Christopher Bernard’s novel Amor I Kaos: Installment 4
—But they are. Even beyond the last hope of imagining. For example: ecstatic redemption. Love given, love received, in mutual rhythms of thrill and calm. Freedom without despair. Youthfulness without stupidity or disintegration. A quiet doom. Those fledglings out of the pocket of whatever had been lost without any hope of being found. Though it seems to be too much to ask for. In its own demented and almost criminal heat. —Well. One always lives several lives in parallel, you slip between them, one to the other, fragments that never quite bind into a completely satisfying whole. So we lie to ourselves via the cerebral cortex, medulla, amygdala, brain stem, the requirements of grammar, and our various talents, such as they are, for story-telling, until the whole thing seems to hang together, More or less.

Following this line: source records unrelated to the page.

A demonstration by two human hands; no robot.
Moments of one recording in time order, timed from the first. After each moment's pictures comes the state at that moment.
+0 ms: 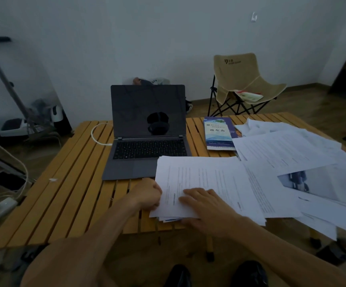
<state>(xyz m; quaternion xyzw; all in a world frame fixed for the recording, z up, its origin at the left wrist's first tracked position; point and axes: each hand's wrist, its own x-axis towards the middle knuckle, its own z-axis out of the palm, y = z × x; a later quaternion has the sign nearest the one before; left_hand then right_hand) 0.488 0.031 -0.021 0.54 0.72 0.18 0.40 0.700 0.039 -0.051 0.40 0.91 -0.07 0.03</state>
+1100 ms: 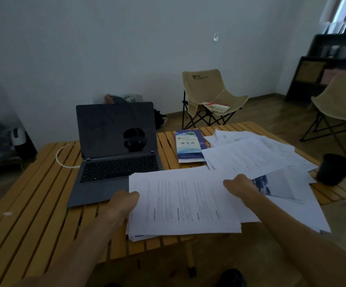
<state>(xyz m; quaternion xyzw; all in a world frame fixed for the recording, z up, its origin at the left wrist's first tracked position) 0.504 0.073 -0.033 0.40 0.74 0.32 0.45 0.827 0.132 -0.027 0.83 0.49 -0.23 -0.18</state>
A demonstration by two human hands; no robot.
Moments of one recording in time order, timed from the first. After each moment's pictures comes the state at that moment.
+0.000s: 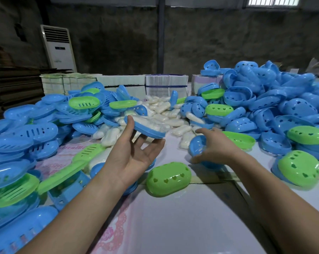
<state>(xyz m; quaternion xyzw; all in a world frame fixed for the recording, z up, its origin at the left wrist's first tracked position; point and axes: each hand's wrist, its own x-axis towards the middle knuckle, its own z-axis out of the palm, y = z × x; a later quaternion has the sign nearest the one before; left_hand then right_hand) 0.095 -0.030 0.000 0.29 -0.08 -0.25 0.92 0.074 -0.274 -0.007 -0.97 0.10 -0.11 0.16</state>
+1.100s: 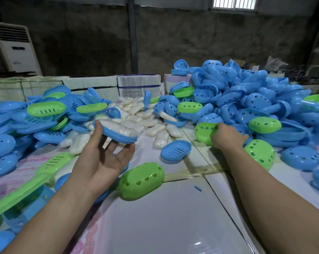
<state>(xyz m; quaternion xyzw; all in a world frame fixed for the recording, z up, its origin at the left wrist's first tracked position) 0.089 -0.034 0.000 0.31 -0.08 -0.23 0.92 0.064 -0.368 -0.017 -0.88 0.43 -0.17 0.10</state>
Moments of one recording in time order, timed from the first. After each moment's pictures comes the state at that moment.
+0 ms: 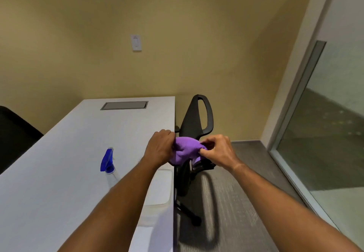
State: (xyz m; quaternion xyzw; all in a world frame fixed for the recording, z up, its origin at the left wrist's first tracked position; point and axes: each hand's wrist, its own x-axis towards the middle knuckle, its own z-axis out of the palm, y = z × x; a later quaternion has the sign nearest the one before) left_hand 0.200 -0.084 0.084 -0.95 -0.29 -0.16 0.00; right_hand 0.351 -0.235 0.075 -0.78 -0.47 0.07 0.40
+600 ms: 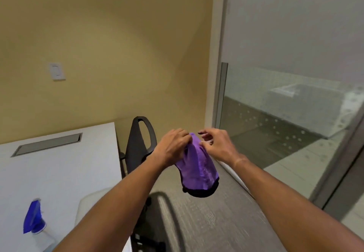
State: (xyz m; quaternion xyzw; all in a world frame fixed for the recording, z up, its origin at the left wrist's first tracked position) left_hand 0.317 -0.209 0.157 -0.96 0.12 -0.25 0.04; right_hand 0.404 -0.379 0.148 -0.85 -0.36 -0.08 0.38
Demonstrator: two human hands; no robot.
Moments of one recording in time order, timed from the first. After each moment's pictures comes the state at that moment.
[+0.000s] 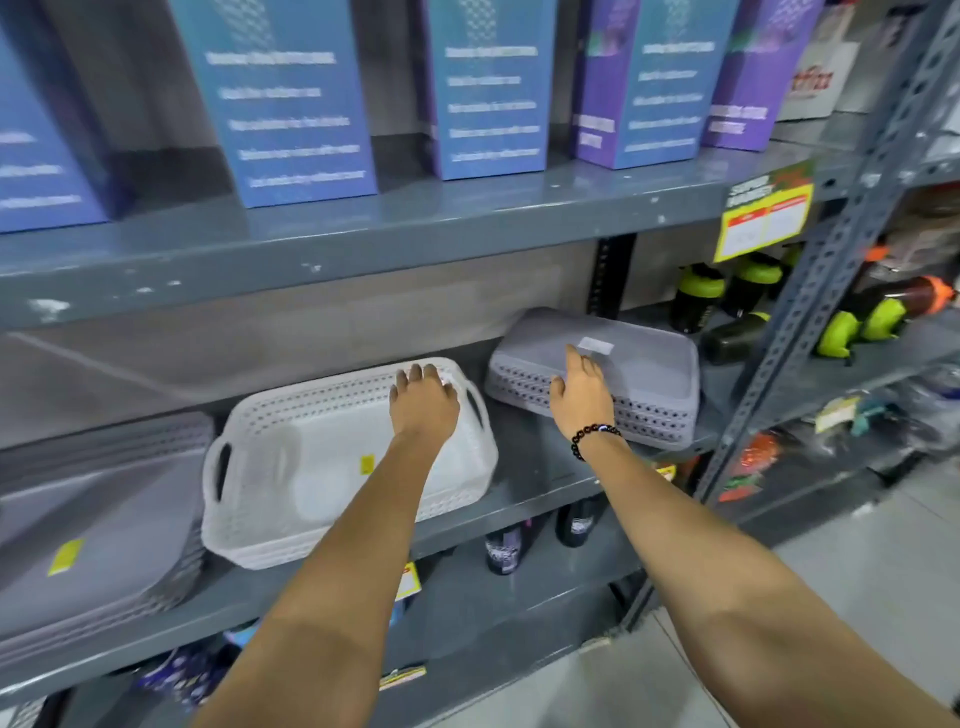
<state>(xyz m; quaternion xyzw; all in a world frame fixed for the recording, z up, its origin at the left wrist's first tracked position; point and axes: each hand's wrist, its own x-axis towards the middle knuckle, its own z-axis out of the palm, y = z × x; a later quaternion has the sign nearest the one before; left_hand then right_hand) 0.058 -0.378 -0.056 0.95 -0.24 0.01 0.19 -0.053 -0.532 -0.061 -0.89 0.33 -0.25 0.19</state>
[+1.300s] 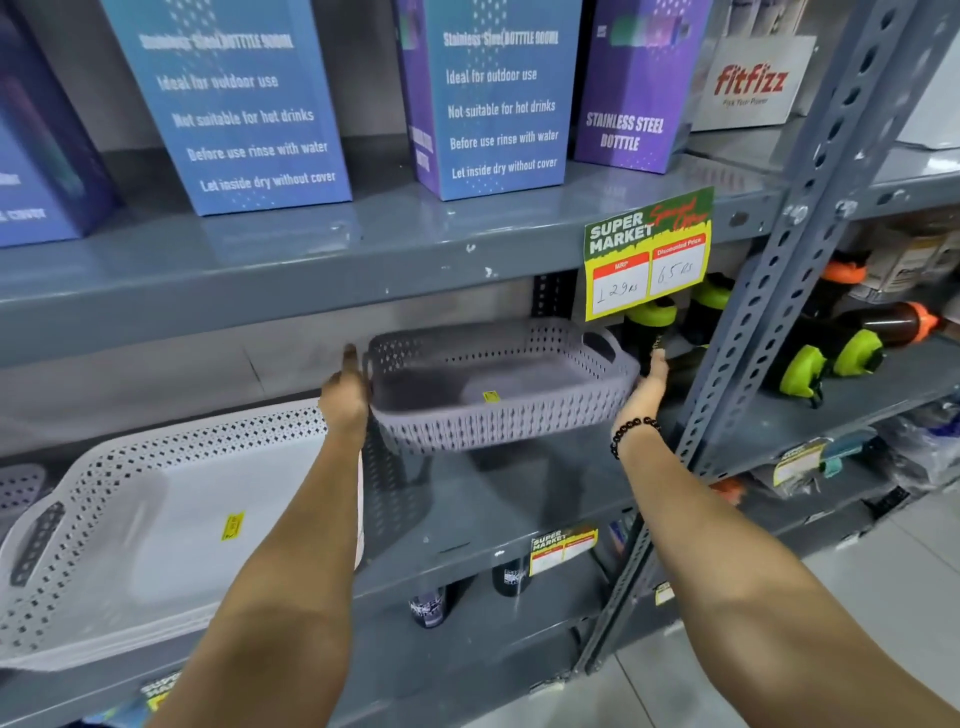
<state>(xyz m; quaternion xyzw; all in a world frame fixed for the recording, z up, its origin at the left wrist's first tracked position) 0.104 -0.494 -0.059 0.78 0.02 -0.07 0.62 -0.068 -0.756 -0.073 -0.28 0.39 -0.38 0.79</state>
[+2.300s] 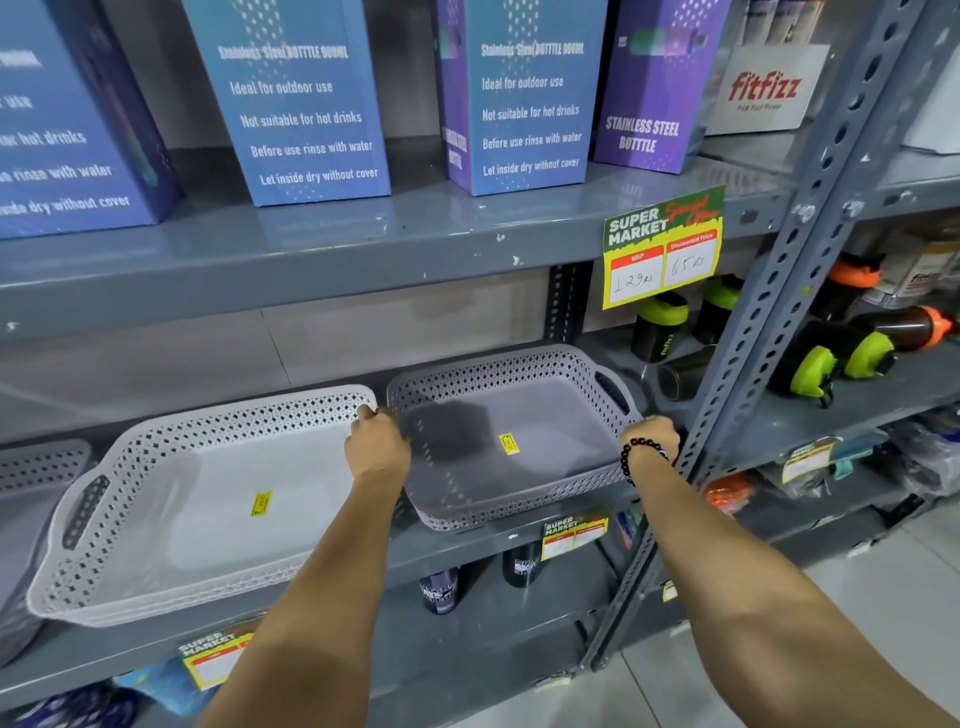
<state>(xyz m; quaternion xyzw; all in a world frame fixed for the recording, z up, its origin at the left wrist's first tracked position) 0.043 -0.466 -0.086 0.97 -0.12 0.00 0.20 -0.105 -0.722 -0.091 -0.65 0.62 -0.20 0.39</state>
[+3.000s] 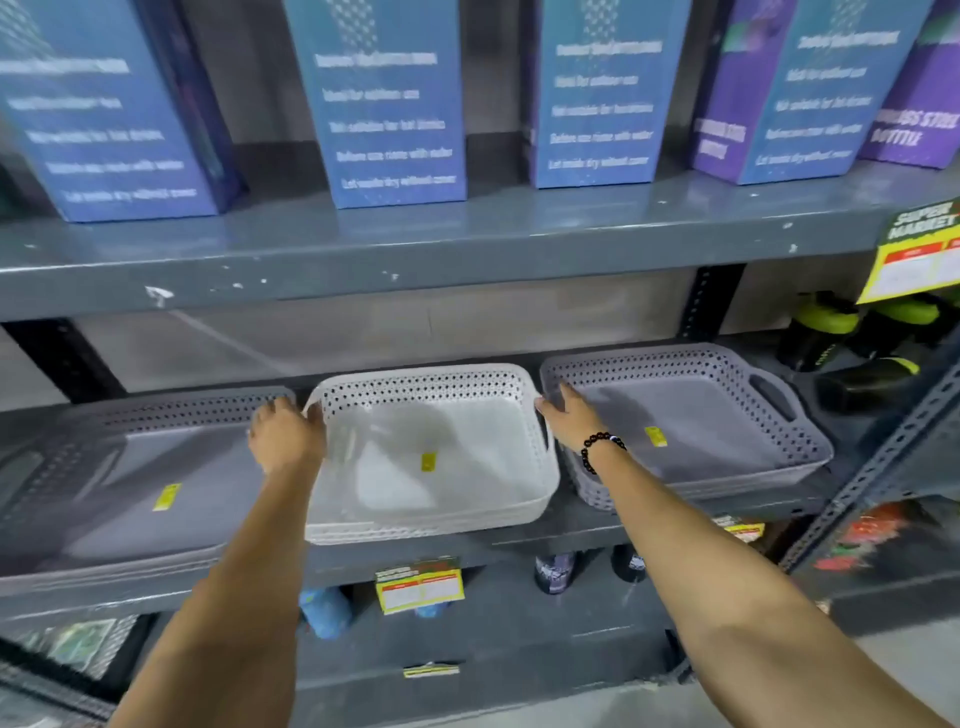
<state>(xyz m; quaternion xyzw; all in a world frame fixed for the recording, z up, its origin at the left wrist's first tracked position) 0.130 -0.187 -0.068 0.95 0.08 0.10 0.27 0.033 -0.500 -0.087 -0.86 0.27 -0.01 0.44</state>
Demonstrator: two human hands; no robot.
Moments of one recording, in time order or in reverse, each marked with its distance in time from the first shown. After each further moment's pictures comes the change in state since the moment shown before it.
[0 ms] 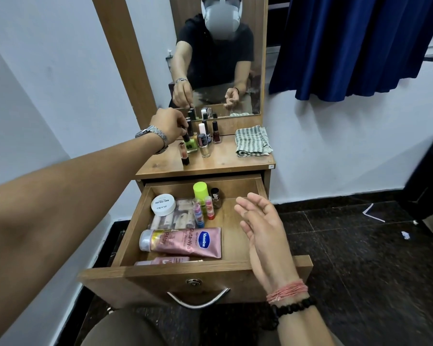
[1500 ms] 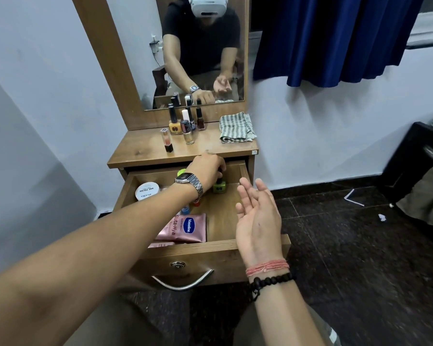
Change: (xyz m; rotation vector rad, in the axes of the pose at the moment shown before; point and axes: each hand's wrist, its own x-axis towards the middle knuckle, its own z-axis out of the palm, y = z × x) left_hand -0.093 0.071 0.109 0.135 -0.248 0.278; right_hand 0.003 0.000 -0.007 0.452 0.232 0.047
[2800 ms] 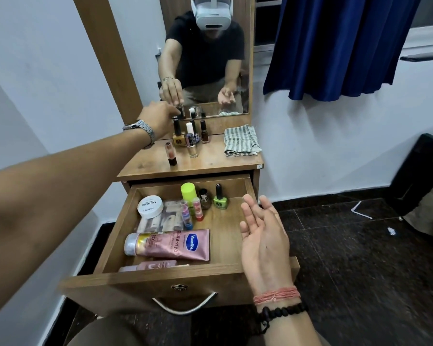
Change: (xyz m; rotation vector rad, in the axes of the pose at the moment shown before) left_hand 0.062 -0.107 -0.116 0.100 0.248 -0.121; right_hand 0.002 -0.001 -0.001 -0.027 -0.011 0.028
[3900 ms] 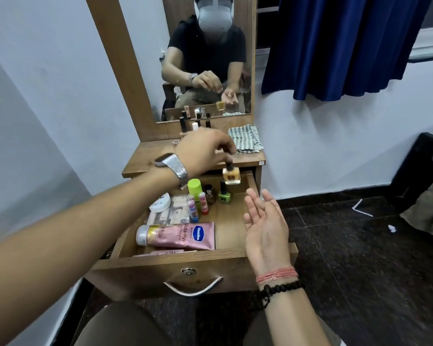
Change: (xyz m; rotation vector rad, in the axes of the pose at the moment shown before) left_hand -0.100 0.102 -0.031 -0.196 -0.020 0.343; right_hand -0.009 -0.003 0.003 -0.010 -0.020 -0.005
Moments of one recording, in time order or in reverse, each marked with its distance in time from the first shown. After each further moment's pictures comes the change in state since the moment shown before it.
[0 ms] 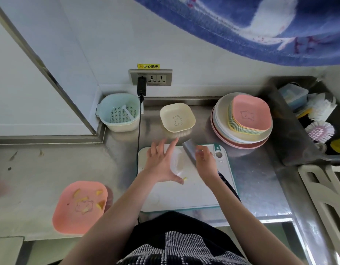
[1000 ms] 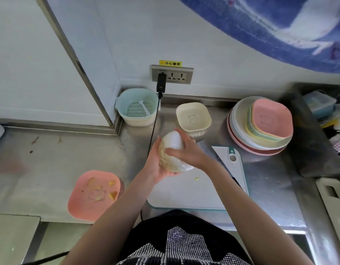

—Like Lincoln’s assassins.
—The truth (ignoring the cocky provocation) being too much of an appalling and humiliating mess to be borne, it’s quite beneath our dignity. Lincoln indeed.
—So I take what I can use and …?
—… and lock the rest in a back cupboard. Never throw any of it away, of course, you never know when it will become handy. But for heaven’s sake, don’t take it seriously, it will make you suicidally depressed, and what is depression but a pointless sorrow, one that does not even let you weep. And tears are sorrow’s gift, its peculiar pleasure. No. Keep truth under a strong hand and never let it forget who is the boss. You . . .
—Me?
—No. Let me repeat. Keep truth, etc., never let it, etc., who is the boss. Full stop. This side transcendence.
—And what is that, Herr Professor, she asked innocently. Not truth?
He looked at her evasively.
—Again, no. An old and terrifying yet reassuring dream of what might be if only we could shape the world’s anarchy into something like the heart’s enchantment. Though that was not what you had said.